Hércules Poirot advirtió:
—Debe obedecer con todo cuidado mis instrucciones, ¿comprende?
—Desde luego, señor Poirot. Puede confiar en mí.
—¿Les dijo ya algo sobre su intención de aportar su dinero para ayudar al culto?
—Sí, señor Poirot. Hablé yo misma con el «Maestro»... oh, perdone, con el doctor Andersen. Le dije muy emocionada que todo aquello había sido para mí como una revelación maravillosa; que había empezado mofándome y terminaba por ser una creyente más. Me... me pareció muy natural decir todas esas cosas. Sepa usted que el doctor Andersen tiene un gran atractivo magnético.
—Ya me doy cuenta —replicó Poirot con sequedad.
—Tiene unas maneras convincentes en extremo. Da la genuina impresión de que el dinero no le preocupa en lo más mínimo. «Contribuya con lo que buenamente pueda», me dijo, sonriendo como sólo él sabe hacerlo. «Si no puede dar nada, no importa. No por eso dejará de pertenecer al "Rebaño".» «¡Oh, doctor Andersen! —dije yo—. No estoy tan mal de dinero, como para eso. Justamente acabo de heredar una considerable suma que me legó un pariente lejano y, aunque en realidad no he tocado todavía ni un penique de ella, pues he de esperar a que se cumplimenten todas las formalidades legales, hay una cosa que deseo hacer en seguida.» Y entonces le expliqué que iba a redactar un testamento y que deseaba dejar a la Humanidad todo lo que tenía, haciendo constar, además, que carecía de parientes cercanos.
—Y él aceptó graciosamente el ofrecimiento, ¿verdad?
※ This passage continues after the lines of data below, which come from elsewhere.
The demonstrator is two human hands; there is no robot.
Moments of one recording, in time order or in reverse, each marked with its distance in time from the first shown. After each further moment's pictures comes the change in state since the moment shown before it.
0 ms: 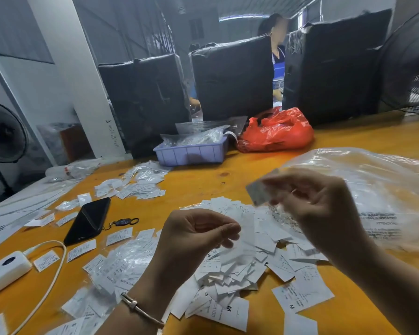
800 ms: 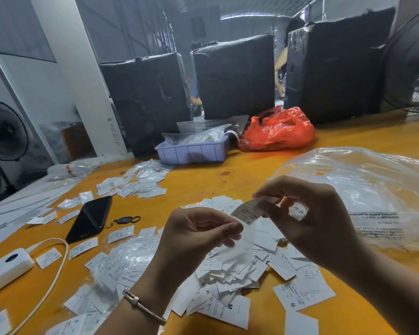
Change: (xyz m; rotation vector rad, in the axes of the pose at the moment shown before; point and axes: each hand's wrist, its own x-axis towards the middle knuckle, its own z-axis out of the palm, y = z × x) left_hand -0.001 0.004 0.000 -0.004 -0.012 -0.007; right_hand -0.006 -0.003 0.005 -0.156 -0.128 -0.261
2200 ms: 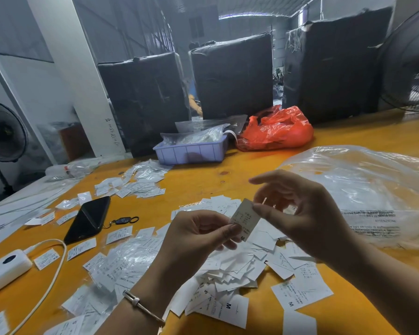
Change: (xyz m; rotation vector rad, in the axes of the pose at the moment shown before) left_hand 0.002 -0.007 0.001 0.072 -0.064 -0.079; right_hand 0.000 0.011 0.000 0.123 -0.074 0.193
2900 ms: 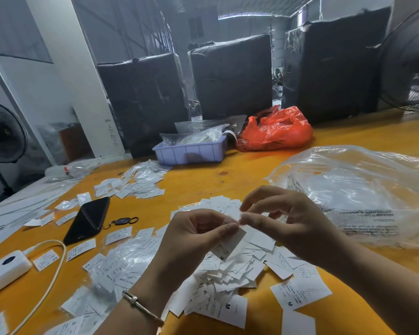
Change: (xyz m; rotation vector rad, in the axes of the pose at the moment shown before) left_hand 0.000 0.001 0.002 -0.079 0.049 -0.012; right_hand 0.000 0.004 0.004 0.028 -0.216 0.081
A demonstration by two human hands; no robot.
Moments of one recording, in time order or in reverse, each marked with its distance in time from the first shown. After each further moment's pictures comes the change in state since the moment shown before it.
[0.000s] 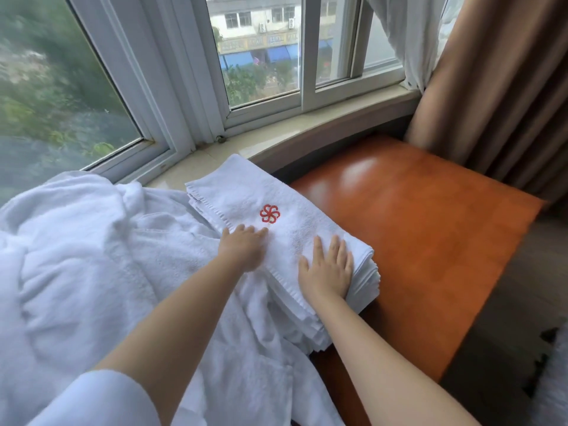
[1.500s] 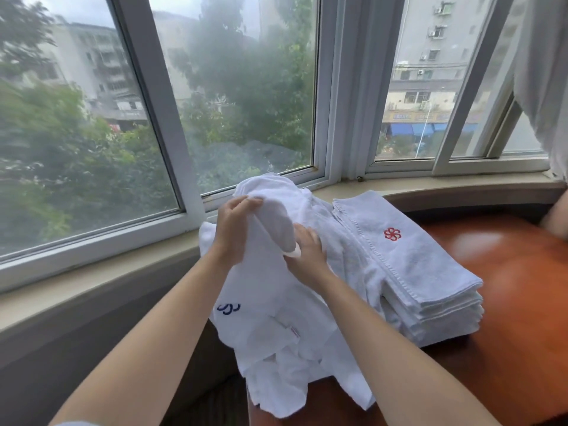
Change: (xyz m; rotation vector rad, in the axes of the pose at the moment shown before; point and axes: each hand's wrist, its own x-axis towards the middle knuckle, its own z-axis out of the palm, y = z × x) left_hand -0.348 -0.132 -0.063 -1.750 1.040 -0.258; right_hand -0.221 -0.187 -0.067 0.604 -0.196 -0.822
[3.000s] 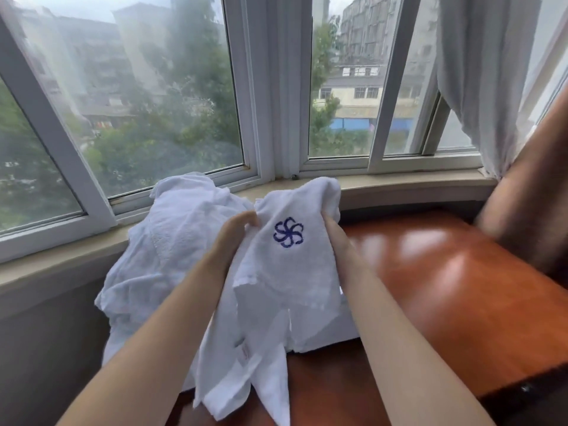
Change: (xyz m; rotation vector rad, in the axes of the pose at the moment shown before) left_hand -0.056 -0.040 0.259 0.009 -0.186 -0.465; right_hand -0.031 0.148 -0.267 1.071 -0.182 0.334
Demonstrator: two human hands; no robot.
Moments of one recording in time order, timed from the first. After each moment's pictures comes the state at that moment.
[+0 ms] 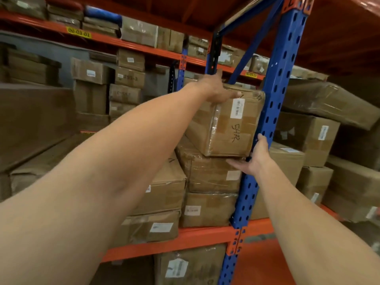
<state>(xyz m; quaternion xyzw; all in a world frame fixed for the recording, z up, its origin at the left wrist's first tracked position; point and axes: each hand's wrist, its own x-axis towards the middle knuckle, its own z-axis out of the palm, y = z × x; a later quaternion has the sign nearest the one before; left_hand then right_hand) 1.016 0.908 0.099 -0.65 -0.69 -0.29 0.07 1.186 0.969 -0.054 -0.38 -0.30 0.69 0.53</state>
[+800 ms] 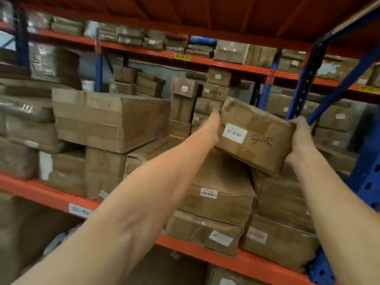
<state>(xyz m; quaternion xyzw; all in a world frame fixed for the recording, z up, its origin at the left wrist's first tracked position) 0.886 0.832 -0.003 -0.20 -0.47 -0.77 -0.38 1.064 0.935 0.002 -0.32 -0.51 0.65 0.46</state>
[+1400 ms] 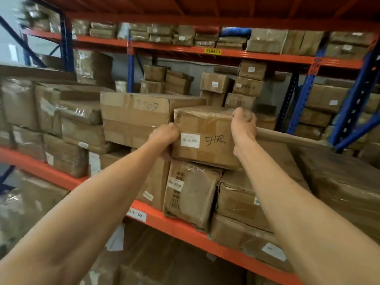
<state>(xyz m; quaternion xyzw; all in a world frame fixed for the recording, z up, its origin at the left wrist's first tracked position) 0.716 0.648 -0.065 -0.12 -0.84 -0.52 -0.08 0.850 0.792 -0.037 -0.29 -0.64 0.58 0.42</state>
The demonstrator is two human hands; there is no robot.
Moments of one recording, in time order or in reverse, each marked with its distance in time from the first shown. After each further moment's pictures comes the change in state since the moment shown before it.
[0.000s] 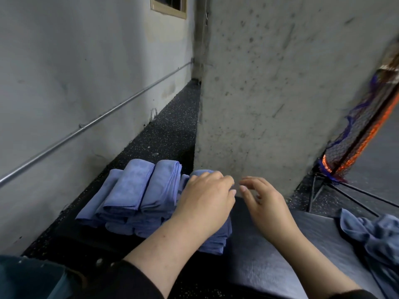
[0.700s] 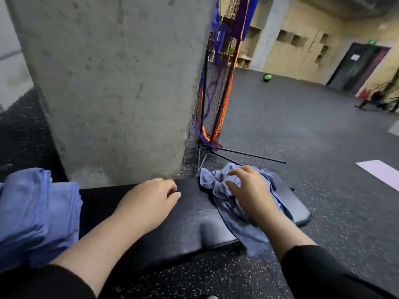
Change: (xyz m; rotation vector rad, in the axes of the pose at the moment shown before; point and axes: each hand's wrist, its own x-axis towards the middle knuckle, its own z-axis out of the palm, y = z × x) left_hand 0.026 0.178 0.077 -0.198 -0.321 0.176; right_hand -0.109 0.159 -0.231 -0.600 0.136 0.452
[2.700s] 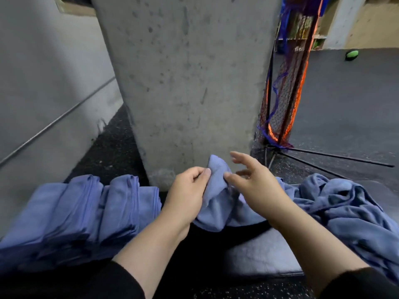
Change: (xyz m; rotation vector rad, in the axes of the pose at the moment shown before) left_hand 0.005 -0.042 -0.021 -0.911 0.337 -0.366; right_hand 0.018 -0.153 0.031 0.818 -0.211 -0.079
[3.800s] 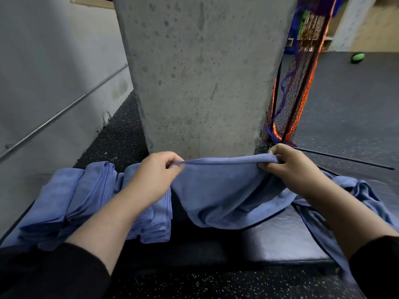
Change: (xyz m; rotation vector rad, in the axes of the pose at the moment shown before) left_hand 0.012 0.005 -0.099 0.506 0.032 0.246; right_hand 0.011 -0.001 -0.049 -0.230 -0.046 -0.003
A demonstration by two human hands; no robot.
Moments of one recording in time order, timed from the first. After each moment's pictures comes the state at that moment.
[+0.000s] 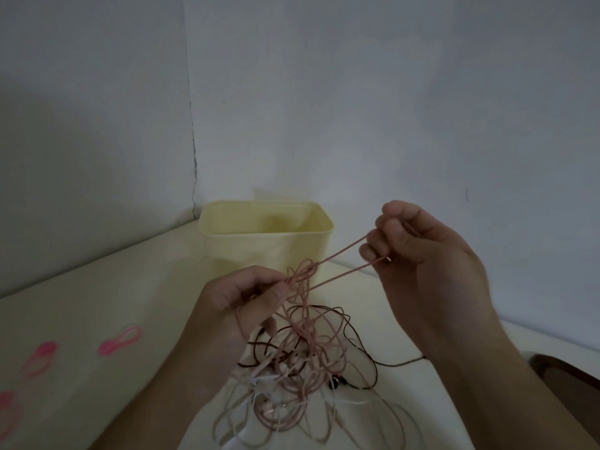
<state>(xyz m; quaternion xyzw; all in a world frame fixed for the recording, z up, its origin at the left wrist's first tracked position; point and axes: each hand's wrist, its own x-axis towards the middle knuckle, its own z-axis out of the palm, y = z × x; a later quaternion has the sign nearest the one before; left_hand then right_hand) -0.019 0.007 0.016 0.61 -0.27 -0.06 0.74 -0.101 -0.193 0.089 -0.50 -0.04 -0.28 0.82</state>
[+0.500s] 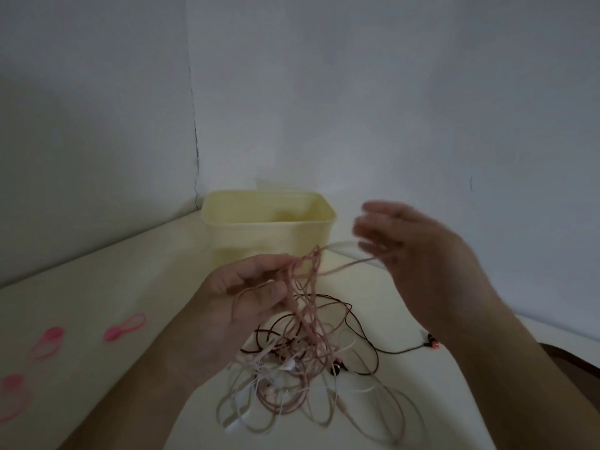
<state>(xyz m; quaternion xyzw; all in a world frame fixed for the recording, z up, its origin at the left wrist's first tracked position) -0.008 0.014 0.009 0.46 -0.31 -0.21 0.81 -0.091 -0.212 0.080 -0.60 0.02 -0.23 0.77</state>
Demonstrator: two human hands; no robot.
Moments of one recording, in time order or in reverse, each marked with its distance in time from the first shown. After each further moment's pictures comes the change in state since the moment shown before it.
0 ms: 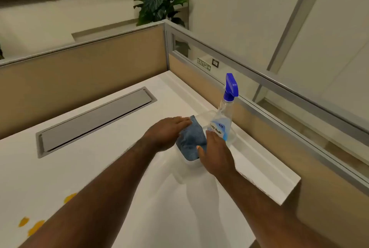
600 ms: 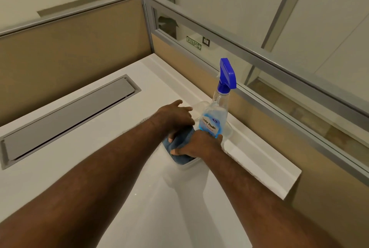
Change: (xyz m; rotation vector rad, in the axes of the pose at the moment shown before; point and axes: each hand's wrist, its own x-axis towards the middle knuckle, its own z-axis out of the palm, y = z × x) left_hand 0.113 -0.008 0.023 0.556 -0.595 0.220; right_hand 0.061 -0.011 -0.002 -0.274 -0.421 0.118
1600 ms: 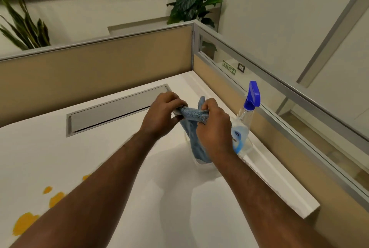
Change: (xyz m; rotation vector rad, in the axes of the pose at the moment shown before) left_hand -0.148 0.011 0.029 -0.606 1.184 -0.527; right_hand -0.091 -0.043 -0.050 0.498 0.718 -0.410
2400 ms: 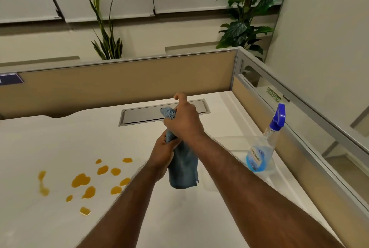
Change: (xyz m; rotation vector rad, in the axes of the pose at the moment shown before) left_hand -0.108 0.069 -0.050 -0.903 0.254 -0.986; right_hand -0.022 -0.107 0.016 0.296 -0.380 -0.317
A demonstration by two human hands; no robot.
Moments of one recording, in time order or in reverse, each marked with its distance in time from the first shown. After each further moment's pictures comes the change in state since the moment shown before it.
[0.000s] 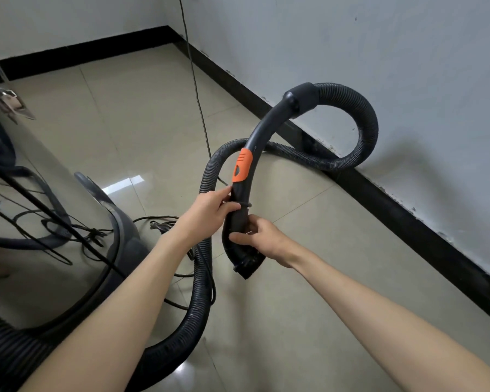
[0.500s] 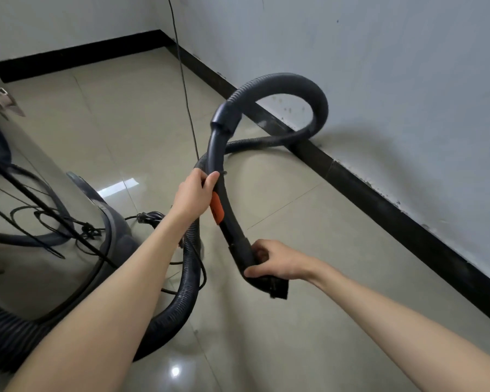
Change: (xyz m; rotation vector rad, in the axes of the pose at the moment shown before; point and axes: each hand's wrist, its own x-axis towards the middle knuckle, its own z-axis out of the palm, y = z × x) left_hand 0.019 -0.004 0.007 -0.002 0.238 -0.327; right_hand -0.043 0.031 -0.030 -0.521 -0.126 0.068
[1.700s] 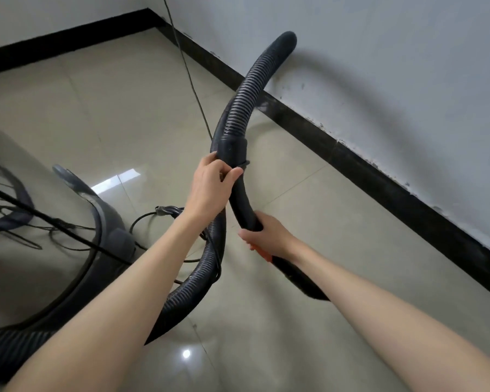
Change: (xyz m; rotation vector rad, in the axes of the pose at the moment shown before) left_hand -0.009 0.020 0.038 -0.061 -0.002 0.165; right_hand 0.039 0.017 0.003 0.280 0.219 -0.015
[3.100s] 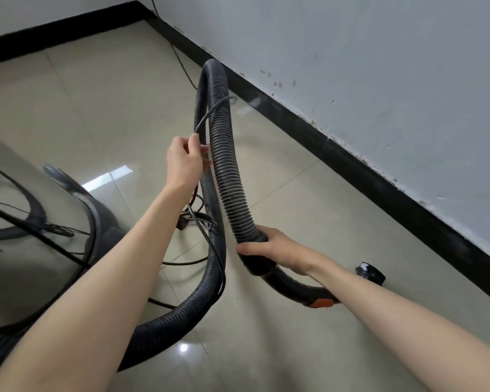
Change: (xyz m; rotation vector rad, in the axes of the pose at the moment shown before) left_hand 0.041 -0.006 -0.014 -0.428 0.237 -0.243; right_hand -0.045 0.000 -0.011 0.177 -0.197 0.048
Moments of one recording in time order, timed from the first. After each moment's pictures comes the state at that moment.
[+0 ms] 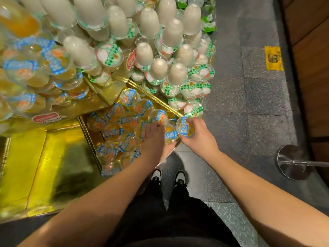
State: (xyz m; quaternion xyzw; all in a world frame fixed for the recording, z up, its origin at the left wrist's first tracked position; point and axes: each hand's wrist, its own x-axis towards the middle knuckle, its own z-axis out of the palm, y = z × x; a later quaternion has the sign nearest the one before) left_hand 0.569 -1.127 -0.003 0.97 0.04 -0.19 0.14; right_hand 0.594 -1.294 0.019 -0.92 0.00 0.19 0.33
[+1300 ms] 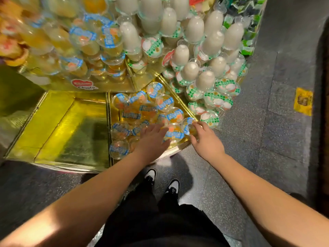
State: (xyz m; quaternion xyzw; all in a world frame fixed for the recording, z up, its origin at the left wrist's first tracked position) left_hand 0.520 -1.097 -0.001 0.96 0.07 -0.14 0.21; right_hand 0.608 -1.300 0.007 -0.94 -0.22 0.20 0.17
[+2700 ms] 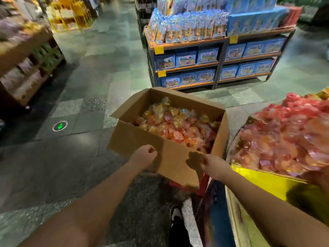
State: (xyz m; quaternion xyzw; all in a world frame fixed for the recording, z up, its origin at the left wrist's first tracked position) left_hand -0.011 -0.325 0.129 0.70 0.63 0.07 0.32; right_hand 0.264 -0.380 0.085 -0.72 -0.65 0.25 0.02
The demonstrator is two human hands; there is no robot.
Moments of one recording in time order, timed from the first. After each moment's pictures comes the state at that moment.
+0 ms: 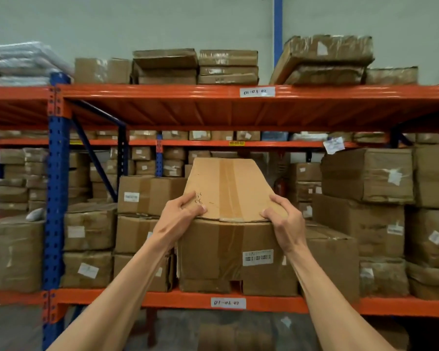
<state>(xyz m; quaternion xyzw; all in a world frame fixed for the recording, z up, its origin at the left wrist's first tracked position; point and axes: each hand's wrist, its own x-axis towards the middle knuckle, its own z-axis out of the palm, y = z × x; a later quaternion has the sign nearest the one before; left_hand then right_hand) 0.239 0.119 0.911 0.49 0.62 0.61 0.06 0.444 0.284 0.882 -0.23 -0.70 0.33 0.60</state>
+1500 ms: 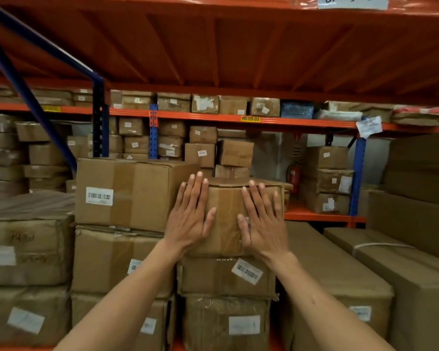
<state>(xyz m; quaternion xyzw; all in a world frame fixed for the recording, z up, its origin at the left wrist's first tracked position) -0.083 0.440 0.854 0.56 0.62 0.27 -0.48 0.104 0.563 0.837 -0.20 -0.78 -0.29 0.52</state>
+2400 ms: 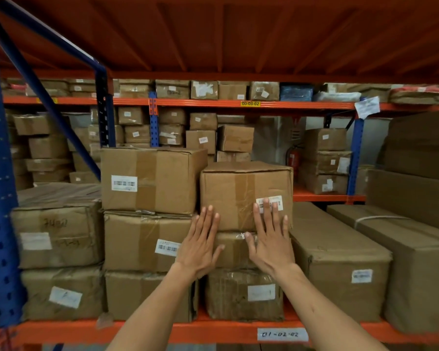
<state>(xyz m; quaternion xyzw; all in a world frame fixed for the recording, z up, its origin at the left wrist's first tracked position) -0.099 0.407 0.751 0.62 0.67 0.16 -0.37 0.105 0.500 0.768 -0.39 -0.86 -0.11 0.29</state>
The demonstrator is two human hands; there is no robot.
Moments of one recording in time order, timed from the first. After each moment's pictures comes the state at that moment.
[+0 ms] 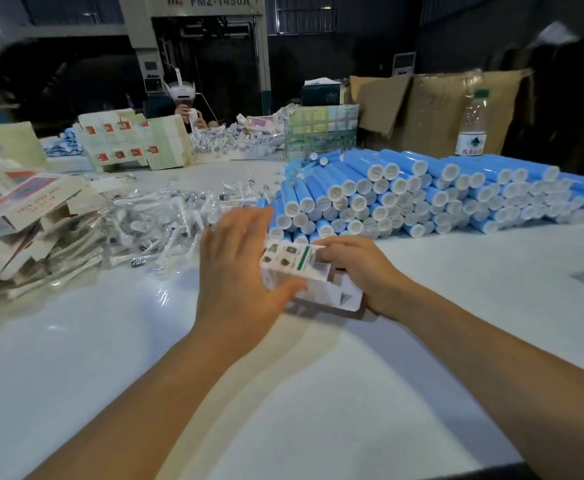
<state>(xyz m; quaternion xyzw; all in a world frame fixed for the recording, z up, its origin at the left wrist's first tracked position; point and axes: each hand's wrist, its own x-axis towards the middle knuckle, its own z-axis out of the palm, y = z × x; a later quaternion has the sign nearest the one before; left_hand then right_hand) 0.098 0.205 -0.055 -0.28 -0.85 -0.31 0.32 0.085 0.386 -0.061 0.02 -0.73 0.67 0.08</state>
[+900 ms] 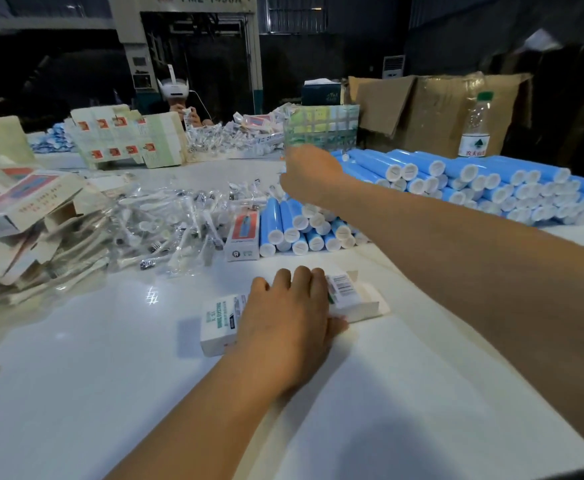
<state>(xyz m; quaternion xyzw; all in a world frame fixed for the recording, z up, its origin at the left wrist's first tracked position) 0.101 0.212 -0.071 -0.32 -0.92 0.02 0.21 -0.035 0.335 0.031 0.02 -0.97 0.08 0.21</state>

—No mostró gran interés. Dijo que pasarían muchos años antes de que yo abandonara este mundo; que estaba destinada a tener una larga existencia, pletórica de gozo y satisfacciones espirituales. Sabe hablar de una forma muy conmovedora.
—Así parece.
Al decir esto, la voz de Poirot tenía un tono áspero.
—¿Mencionó usted su salud? —preguntó.
—Sí, señor Poirot. Le dije que había sufrido una afección pulmonar, la cual se me reprodujo más de una vez; pero que gracias a un tratamiento especial que me dieron en un sanatorio, hacía varios años, confiaba en que mi curación era ya completa.
—¡Excelente!
—Pues no veo la necesidad de que vaya diciendo por ahí que estoy tísica, cuando mis pulmones no pueden estar más sanos.
—Debe llegar al convencimiento de que es necesario. ¿Se refirió usted a su amiga?
—Sí. Le conté, como una confidencia, que mi querida Emmeline, además de la fortuna que heredó de su marido, heredaría dentro de poco una cantidad todavía mayor que le dejaría una tía suya, que la quería mucho.
—Muy bien, esto salvaguardará a la señora Clegg durante algún tiempo.
—¡Oh, señor Poirot! ¿Cree usted de verdad que hay algo malintencionado en todo ello?
—Eso es lo que me propongo averiguar. ¿Ha conocido en el «Santuario» a un tal señor Cole?
—La última vez que estuve allí, había un señor que se llamaba así. Un hombre bastante raro. Lleva pantalones cortos de color verde hierba, y no come más que coles. Es un creyente muy fervoroso.